31 Views Asked by At

I am trying to understand the pmf $p(y|\theta_1,\dots,\theta_c)=\Pi_{k=1}^c\theta_k^{y_k}$ of the categorical distribution but I do not understand why there aren't any $1-\theta_k$ terms, like in the Bernoulli $p(x)=\theta^x(1-\theta)^{1-x}$. Is it to do with encoding - that it is the probability of being classified as classes $y$ and it is not concerned with which classes it is not classified as?

1

There are 1 best solutions below

0
On

For your expression of the PMF to make sense, you should add a few important requirements:

  • for every $i \in \{1, \dotsc, c\}$, $\theta_i$ is the probability of the $i$-th outcome, so that we need $\theta_i \in [0,1]$;
  • for the probabilities of every possible outcome to sum up to $1$ it must hold that $\sum_{i = 1}^c \theta_i = 1$;

There are a few different ways to express the PMF of a categorical distribution (see the relevant Wikipedia page for some examples), but from your notation I guess that your $\mathbf{y}$ should be a vector $\mathbf{y} = (y_1, \dotsc, y_c)$ satisying

  • $y_i \in \{0,1\} \text{ for every } i \in \{1, \dotsc, c\}$;
  • $\sum_{i = 1}^c y_i = 1$,

that is, exactly one component of the vector is equal to $1$ and all the others have value $0$.

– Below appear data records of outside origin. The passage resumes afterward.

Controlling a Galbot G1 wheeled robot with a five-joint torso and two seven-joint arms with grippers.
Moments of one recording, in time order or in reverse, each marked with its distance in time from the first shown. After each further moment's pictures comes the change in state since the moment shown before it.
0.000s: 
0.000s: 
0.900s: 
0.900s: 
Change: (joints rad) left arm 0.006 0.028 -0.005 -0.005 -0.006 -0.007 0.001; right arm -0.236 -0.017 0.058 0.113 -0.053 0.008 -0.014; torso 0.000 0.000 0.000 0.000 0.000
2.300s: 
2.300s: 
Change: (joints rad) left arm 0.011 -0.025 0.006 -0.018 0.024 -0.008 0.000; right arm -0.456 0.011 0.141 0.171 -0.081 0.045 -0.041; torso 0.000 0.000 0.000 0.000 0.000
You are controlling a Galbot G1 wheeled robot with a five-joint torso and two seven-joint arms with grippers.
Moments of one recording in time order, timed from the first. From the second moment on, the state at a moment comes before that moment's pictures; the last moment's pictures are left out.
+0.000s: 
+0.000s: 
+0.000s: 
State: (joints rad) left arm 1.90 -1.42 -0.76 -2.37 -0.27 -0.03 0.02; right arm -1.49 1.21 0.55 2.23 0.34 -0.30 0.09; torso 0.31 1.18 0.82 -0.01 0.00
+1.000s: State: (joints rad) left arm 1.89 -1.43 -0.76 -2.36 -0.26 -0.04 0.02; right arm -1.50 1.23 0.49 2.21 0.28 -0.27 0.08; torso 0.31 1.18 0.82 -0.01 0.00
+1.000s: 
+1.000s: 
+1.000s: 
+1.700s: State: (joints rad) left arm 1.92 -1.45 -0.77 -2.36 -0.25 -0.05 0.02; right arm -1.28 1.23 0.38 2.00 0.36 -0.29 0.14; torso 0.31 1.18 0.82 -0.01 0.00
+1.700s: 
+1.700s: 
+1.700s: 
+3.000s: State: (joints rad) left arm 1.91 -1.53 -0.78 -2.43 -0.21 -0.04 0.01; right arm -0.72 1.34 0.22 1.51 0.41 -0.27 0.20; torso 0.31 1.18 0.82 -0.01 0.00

The Bernoulli distribution is just an example of a categorical distribution with only two categories, corresponding to the two possible outcomes: $0$ and $1$. To see this, let $\theta_1 = 1-p$ and $\theta_2 = p$. We obtain the PMF $$ p(\mathbf{y} \; | \; \theta_1, \theta_2) = (1-p)^{y_1} \cdot p^{y_2}, $$ where $\mathbf{y} = (y_1, y_2) \in \{0,1\} \times \{0,1\}$. This coincides exactly with the PMF of a Bernoulli distribution of parameter $p$ (notice that here $\mathbf{y} = (1,0)$ corresponds to the outcome $0$ and $\mathbf{y} = (0,1)$ corresponds to the outcome $1$). I hope that this clarified things for you.